Less than ten minutes after Special Agent Kelsey Callahan slapped the flat of her hand on the top of her desk, fourteen members of the North Texas Crimes Against Children Task Force followed her out the hangar door en route to Chicas Peligrosas. Considering the story Blanca Limón told her about Eddie Feng and his friends, Callahan thought she might just arrest everyone in the place. Even if they weren’t involved with Feng, odds are they’d be sitting around watching a bunch of kids take their clothes off. It would do them good to cool their heels in Dallas County lockup until a judge cut them loose. They might beat the rap, but they wouldn’t be able to beat the ride.
11
Less than six miles from the Dallas Area CAC Task Force hangar, Jack Ryan, Jr., slouched at his wobbly table and tried to figure out how he could unsee the sad scene unfolding amid the pulsing lights and throbbing music on the raised stage less than ten feet away. He ordered a second bottle of Corona from a sullen Hispanic waitress. Unlike the girls on the stage, who wore nothing but tiny G-strings and sweaty layers of body glitter, the waitress got to wear a tube top. Unfortunately, it was so small it wouldn’t have covered a roll of breath mints, let alone her full figure. Not that any strip club was an upstanding establishment, but there were strip clubs and there were strip clubs. These girls looked awfully young and it made Jack feel dirty to be within a hundred feet of them. He did his best impersonation of a happy-go-lucky frat boy, but a sticky film of unknown residue on the table’s surface made him wish he’d worn long sleeves. The slightly sour smell of the place melded with the pulsing bass note from the speakers behind the stage like some kind of enhanced interrogation measure, making it difficult to think.

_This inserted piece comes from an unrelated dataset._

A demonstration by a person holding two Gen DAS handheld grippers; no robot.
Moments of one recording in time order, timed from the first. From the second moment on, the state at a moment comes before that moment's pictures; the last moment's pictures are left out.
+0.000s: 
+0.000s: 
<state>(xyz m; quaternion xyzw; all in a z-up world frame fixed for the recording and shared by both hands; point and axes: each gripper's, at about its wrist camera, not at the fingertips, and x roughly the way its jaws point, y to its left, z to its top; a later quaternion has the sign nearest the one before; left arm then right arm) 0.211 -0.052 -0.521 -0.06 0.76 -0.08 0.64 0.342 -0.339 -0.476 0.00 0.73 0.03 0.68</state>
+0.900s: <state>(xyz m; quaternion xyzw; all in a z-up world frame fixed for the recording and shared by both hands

Ryan faced the dancers but scanned the rest of the club with his peripheral vision—a respite from focusing on the poor girls on stage doing their level best to look sexy. He knew Chavez was doing the same, taking the left half of the club—including a couple tables of triad types and Fee Fi Fo Fum, who remained by the front door. Jack looked predominantly at the area to his right. The strobe lights of the stage left the area extra-dark, but he could just make out the curtained booths in the shadows along the back wall—where the special “dance” arrangements were taken care of. At the far end of the stage, Eddie Feng sat next to an equally sleazy-looking Tres Equis guy and tapped away on his iPad in between slugs of Red Bull.
Feng was the polar opposite of the giant at the front door. His skin was pasty and pale, appearing to glow pulsing strobes. As with many of the people Ryan had followed over the years, there was nothing formidable about the man at all. In fact, calling him wormy was a disservice to actual worms.